Short answer: because computational shaders give you more efficient tools for performing complex computations.
Long answer:
Perhaps the biggest advantage they provide (in the case of tracing) is the ability to precisely control how the GPU works. This is important when you are viewing a complex scene. If your scene is trivial (e.g. Cornell Box), then the difference is not significant. Trace some areas throughout your fragment shader throughout the day. Check out http://shadertoy.com/ to witness the frenzy that can be achieved with modern GPUs and flash shaders.
But. If your scene and shading are quite complex, you need to control how the work is done. Atv rendering and tracing in a flash shader, at best, will cause your application to freeze while the driver cries, changes his legal name and moves to the other side of the world ... and, in the worst case, the Driver. Many drivers will be aborted if one operation takes too much time (which almost never happens with standard use, but will happen very quickly when you start tracing 1M poly scenes).
So, you are doing too much work in the flash shader ... next, is it logical? Well, limit your workload. Draw smaller boxes to control how much screen you are viewing right away. Or use glScissor. Make the workload smaller and smaller until your driver can handle it.

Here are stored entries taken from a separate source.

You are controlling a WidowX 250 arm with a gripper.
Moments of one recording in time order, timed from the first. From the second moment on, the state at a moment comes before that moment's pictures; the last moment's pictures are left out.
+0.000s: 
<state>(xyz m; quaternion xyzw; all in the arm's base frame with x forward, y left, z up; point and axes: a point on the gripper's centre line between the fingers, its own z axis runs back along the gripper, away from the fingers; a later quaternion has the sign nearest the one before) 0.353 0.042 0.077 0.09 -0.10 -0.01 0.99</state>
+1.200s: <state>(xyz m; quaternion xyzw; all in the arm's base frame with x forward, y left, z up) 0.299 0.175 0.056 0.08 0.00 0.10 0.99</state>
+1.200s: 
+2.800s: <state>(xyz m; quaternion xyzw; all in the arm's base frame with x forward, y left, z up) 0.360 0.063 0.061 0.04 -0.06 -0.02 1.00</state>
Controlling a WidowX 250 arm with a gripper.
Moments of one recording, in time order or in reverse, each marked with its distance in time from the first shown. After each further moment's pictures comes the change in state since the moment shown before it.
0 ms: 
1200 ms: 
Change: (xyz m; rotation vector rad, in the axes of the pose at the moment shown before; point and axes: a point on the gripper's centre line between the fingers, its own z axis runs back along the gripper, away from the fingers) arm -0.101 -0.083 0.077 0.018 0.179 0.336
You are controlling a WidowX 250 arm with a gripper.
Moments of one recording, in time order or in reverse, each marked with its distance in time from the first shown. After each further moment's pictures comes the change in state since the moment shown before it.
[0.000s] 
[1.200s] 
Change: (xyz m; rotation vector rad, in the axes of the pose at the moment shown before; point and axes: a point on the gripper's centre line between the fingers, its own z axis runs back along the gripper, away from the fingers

Guess what we just invented? Calculate shaders working groups ! Workgroups are a shader computational mechanism for controlling the size of a job, and they are much better abstractions for this than hacking at the fragment level (when we deal with such a difficult task). Now we can very precisely control how many rays we send, and we can do this without being closely connected with the screen space. For a simple indicator, this adds unnecessary complexity. For โrealโ, this means that we can easily perform sub-pixel raycasting on a shaky grid for AA, a huge amount of raikast per pixel to track the path if we want, etc.
Other features of computational shaders that are useful for performers, industry indicators:
- Shared memory between groups of streams (allows, for example, packet tracing, in which the entire package of spatially coherent rays is monitored at the same time in order to use memory consistency and the ability to interact with neighboring rays)
- Scatter Writes allow you to calculate shaders for recording at arbitrary locations of images (note: the image and texture differ in a subtle way, but the advantage remains relevant); You no longer need to trace directly from a known pixel location.
In general, the architecture of modern graphics processors is designed to more naturally use this type of task using computation. Personally, I wrote a real-time progressive path tracer using MLT, kd-tree acceleration and a number of other expensive computational methods (PT is already very expensive). I tried to stay in frame with fragments / full-screen quad-core processor as much as I could. Once my scene was complex enough to require an acceleration structure, my driver began to choke no matter what hackers I pulled out. I re-implemented in CUDA (not quite the same as computed, but used the same basic architectural achievements of the GPU), and everything was fine with the world.
If you really want to dig, take a look at section 3.1 here: https://graphics.cg.uni-saarland.de/fileadmin/cguds/papers/2007/guenther_07_BVHonGPU/Guenter_et_al._-_Realtime_Ray_Tracing_on_GPU_with_BVH-based_Pack . Honestly, the best answer to this question would be an extensive discussion of the GPU microarchitecture, and I'm not at all ready to give it. By looking at modern GPU trace documents like the ones above, you get an idea of โโhow deep the performance considerations are.
One final note: any advantage of computing a calculation over a fragment in the context of raytracing a complex scene has nothing to do with the overhead / adjacent rasterization / vertex shader, etc. . For a complex scene with complex shading, the bottlenecks are completely in the trace calculations, which, as discussed, shaders calculate, have tools for more efficient implementation.